= EXERCISE DIRECTIONS =
If a line below includes the string "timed", copy it.

= DATA FOR THIS TASK =
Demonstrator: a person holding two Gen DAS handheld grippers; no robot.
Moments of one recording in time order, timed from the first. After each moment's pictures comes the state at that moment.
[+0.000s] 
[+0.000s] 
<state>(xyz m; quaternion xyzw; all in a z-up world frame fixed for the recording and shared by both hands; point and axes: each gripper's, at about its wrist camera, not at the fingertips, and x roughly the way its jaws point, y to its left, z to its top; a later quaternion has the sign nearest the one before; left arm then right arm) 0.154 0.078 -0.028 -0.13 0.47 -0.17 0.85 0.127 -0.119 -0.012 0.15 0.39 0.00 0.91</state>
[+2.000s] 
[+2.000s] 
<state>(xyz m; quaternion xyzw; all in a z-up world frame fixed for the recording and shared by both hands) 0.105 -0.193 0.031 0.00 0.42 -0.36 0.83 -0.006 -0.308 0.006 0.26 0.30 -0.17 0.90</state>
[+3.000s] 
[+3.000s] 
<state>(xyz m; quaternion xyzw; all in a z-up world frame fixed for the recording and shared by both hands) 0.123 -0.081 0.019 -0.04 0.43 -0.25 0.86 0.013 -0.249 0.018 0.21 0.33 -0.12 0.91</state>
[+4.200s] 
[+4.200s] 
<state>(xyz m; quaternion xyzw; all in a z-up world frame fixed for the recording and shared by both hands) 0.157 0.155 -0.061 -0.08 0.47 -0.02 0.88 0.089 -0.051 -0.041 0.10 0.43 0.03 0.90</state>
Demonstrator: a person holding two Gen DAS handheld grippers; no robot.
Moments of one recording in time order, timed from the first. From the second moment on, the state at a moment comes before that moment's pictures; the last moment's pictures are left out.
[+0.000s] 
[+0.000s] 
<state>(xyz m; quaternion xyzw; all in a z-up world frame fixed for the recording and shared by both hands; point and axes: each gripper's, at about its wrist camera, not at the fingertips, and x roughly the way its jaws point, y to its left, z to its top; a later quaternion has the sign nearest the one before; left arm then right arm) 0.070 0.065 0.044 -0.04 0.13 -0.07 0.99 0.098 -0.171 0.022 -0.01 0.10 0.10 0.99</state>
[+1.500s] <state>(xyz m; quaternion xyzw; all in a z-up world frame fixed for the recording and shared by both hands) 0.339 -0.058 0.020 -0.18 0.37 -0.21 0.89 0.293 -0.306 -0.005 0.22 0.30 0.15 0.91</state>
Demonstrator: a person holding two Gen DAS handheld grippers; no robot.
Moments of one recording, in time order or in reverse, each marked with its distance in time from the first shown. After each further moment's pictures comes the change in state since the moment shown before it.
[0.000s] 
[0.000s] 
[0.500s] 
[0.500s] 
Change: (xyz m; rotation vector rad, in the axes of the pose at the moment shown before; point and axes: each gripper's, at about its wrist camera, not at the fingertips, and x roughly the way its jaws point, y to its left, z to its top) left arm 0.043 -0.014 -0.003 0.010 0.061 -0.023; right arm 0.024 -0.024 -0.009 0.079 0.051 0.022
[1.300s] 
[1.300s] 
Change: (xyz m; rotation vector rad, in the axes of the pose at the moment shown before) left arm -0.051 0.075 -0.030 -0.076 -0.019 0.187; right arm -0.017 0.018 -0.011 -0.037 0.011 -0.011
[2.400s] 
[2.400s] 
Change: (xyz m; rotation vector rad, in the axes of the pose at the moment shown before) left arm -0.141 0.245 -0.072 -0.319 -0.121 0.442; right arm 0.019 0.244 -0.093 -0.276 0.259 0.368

= SOLUTION TO THIS EXERCISE =
Moments of one recording in time order, timed from the first. After each moment's pictures comes the state at that moment.
Moments of one recording in time order, timed from the first. From the second moment on, the state at a moment comes before that moment's pictures; the last moment's pictures are left out.

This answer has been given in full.